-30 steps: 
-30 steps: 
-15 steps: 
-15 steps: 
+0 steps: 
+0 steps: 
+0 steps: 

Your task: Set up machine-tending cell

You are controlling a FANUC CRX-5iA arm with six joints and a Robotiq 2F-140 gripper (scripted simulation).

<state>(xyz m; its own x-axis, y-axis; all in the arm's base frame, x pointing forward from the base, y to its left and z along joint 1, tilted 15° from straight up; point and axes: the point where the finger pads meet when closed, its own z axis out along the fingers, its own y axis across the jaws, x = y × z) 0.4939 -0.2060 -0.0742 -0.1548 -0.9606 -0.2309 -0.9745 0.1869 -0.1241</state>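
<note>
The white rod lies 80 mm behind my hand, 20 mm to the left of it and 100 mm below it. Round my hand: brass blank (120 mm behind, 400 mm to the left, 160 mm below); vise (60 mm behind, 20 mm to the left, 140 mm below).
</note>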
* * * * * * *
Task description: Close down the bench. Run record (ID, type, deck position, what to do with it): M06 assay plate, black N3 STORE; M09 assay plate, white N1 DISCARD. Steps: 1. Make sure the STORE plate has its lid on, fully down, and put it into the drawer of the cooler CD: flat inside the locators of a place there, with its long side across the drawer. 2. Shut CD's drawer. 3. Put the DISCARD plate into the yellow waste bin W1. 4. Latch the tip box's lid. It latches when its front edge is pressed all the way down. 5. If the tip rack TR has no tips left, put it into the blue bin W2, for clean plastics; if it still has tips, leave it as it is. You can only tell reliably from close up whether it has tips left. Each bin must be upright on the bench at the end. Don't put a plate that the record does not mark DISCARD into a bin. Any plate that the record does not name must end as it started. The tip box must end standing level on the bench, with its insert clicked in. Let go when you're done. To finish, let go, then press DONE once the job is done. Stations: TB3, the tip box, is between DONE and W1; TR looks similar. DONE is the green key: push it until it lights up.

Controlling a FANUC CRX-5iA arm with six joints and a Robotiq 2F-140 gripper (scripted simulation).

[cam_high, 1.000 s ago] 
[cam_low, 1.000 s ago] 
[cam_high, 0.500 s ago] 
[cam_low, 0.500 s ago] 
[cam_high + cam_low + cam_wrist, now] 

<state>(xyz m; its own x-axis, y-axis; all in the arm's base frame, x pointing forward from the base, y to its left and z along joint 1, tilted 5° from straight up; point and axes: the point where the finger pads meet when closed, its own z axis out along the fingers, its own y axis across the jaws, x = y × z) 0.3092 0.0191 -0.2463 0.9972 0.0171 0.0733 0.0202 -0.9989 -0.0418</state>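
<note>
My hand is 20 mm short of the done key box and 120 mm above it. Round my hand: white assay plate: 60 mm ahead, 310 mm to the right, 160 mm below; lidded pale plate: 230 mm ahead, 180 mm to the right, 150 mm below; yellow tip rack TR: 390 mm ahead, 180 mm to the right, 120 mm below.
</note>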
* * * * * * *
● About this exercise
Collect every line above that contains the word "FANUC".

● Answer space
You are controlling a FANUC CRX-5iA arm with six joints and a Robotiq 2F-140 gripper (scripted simulation).
Controlling a FANUC CRX-5iA arm with six joints and a Robotiq 2F-140 gripper (scripted simulation).

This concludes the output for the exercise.